Problem to work on: Please copy exactly the lines from the top of the data through the line containing "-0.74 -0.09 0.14", and nothing else.

Extracted records:
= Beginning of Section =

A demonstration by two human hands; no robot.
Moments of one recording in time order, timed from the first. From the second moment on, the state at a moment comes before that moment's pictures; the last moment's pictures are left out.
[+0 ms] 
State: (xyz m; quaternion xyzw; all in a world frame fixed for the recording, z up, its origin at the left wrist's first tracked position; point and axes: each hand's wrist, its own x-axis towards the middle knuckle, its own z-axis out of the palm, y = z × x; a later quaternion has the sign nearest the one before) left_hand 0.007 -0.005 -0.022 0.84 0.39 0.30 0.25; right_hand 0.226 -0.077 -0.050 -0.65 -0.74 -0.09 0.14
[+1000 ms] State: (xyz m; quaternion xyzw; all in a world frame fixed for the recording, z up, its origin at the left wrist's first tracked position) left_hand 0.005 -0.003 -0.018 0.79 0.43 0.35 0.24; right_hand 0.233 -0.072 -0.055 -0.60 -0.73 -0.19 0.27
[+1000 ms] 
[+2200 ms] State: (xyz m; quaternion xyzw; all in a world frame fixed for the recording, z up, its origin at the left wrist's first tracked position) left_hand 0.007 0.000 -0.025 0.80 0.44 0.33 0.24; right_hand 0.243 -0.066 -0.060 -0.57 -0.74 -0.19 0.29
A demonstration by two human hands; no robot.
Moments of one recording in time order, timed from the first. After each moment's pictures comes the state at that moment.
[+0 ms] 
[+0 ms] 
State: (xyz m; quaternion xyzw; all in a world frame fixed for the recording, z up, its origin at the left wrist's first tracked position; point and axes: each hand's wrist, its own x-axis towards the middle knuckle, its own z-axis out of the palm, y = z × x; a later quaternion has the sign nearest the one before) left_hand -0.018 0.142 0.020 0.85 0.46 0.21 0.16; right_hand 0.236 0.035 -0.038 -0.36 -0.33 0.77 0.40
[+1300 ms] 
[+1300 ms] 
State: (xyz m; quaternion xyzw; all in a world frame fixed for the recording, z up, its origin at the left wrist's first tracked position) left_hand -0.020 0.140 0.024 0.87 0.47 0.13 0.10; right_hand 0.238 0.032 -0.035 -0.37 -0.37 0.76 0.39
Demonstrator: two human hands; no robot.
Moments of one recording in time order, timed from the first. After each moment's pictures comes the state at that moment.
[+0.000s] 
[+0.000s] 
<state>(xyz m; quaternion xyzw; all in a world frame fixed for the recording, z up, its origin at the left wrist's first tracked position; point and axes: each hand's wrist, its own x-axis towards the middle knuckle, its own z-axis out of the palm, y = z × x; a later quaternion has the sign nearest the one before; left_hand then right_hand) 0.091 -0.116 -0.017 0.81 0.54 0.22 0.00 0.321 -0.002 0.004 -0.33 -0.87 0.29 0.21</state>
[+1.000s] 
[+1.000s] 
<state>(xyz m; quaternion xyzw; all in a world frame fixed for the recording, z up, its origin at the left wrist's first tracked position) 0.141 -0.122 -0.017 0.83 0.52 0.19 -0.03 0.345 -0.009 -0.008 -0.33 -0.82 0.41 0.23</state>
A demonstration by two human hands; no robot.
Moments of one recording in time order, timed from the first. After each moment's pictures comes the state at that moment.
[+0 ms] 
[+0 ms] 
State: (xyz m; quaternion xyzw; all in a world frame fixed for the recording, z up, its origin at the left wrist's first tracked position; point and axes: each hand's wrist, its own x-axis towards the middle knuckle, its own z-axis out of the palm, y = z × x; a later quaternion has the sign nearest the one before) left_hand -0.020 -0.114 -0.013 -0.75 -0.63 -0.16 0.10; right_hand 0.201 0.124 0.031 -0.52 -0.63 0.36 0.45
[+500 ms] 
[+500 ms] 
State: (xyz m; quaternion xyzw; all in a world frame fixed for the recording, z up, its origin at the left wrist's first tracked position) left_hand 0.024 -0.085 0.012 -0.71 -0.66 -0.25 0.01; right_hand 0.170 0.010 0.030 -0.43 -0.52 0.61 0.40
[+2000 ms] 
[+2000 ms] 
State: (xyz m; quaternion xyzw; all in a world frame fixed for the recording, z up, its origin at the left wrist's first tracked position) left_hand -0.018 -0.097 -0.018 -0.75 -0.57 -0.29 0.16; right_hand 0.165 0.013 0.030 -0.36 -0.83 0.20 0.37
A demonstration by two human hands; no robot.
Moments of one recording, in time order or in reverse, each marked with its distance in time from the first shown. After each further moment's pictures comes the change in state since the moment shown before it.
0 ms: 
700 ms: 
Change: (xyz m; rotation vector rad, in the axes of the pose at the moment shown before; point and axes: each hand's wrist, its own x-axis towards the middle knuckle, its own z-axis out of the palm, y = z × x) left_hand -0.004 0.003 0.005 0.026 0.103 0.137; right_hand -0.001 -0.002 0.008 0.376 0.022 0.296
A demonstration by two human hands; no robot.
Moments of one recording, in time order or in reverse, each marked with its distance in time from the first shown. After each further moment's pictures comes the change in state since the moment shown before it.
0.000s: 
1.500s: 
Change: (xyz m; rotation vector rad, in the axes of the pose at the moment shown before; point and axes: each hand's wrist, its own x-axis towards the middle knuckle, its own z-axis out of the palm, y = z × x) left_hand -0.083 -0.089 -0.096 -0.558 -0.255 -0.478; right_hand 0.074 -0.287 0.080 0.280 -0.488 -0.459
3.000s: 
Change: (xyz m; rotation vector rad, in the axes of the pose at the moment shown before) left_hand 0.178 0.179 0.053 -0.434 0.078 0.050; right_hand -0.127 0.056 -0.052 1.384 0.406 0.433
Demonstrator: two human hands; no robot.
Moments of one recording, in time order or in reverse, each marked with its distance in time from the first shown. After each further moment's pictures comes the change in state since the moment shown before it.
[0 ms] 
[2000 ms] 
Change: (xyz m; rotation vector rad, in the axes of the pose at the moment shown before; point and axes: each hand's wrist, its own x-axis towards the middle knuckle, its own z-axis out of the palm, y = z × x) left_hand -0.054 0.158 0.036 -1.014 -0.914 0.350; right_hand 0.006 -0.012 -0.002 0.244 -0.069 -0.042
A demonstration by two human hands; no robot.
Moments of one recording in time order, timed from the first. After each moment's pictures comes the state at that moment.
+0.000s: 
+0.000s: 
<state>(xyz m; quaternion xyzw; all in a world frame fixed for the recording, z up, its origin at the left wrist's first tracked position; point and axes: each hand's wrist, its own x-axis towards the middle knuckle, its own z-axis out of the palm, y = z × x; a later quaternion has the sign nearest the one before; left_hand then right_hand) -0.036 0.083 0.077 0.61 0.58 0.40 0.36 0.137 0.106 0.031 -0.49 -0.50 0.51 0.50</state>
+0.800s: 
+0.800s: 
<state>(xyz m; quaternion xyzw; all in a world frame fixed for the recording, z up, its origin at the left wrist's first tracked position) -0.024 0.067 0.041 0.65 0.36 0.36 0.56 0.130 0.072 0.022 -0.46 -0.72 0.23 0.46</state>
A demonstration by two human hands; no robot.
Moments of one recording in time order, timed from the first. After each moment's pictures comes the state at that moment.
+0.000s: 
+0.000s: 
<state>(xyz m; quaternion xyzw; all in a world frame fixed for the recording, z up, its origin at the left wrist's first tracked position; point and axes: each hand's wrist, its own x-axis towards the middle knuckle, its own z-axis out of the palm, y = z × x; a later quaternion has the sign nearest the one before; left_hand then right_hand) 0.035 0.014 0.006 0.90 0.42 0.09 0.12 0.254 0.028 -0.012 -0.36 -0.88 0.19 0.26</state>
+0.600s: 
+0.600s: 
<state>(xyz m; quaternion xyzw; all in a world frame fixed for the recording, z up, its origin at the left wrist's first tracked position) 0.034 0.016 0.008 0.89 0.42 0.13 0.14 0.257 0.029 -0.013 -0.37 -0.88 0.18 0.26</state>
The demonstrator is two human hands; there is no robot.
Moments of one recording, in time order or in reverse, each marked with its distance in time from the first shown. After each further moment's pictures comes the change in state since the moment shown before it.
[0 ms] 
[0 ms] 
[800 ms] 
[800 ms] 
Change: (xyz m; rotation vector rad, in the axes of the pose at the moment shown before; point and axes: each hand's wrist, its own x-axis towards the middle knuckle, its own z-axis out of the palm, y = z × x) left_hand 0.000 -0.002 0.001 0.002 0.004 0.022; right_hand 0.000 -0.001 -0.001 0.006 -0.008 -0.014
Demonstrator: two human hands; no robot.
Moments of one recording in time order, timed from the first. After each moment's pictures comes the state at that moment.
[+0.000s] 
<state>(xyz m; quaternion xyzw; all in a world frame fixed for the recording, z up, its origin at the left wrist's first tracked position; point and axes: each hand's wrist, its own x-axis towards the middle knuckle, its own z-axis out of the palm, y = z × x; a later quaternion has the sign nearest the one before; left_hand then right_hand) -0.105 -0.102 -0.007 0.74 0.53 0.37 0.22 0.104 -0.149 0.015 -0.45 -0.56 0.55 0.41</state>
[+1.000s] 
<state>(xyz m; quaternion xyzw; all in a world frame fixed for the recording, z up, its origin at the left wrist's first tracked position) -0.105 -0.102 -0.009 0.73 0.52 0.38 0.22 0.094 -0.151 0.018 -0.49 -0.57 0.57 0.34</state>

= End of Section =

Written response:
A demonstration by two human hands; no robot.
Moments of one recording in time order, timed from the first. From the second moment on, the state at a moment comes before that moment's pictures; the last moment's pictures are left out.
[+0 ms] 
State: (xyz m; quaternion xyzw; all in a world frame fixed for the recording, z up, its origin at the left wrist's first tracked position; point and axes: each hand's wrist, its own x-axis towards the middle knuckle, its own z-axis out of the palm, y = z × x; a later quaternion has the sign nearest the one before) left_hand 0.007 -0.005 -0.022 0.84 0.39 0.30 0.25; right_hand 0.226 -0.077 -0.050 -0.65 -0.74 -0.09 0.14

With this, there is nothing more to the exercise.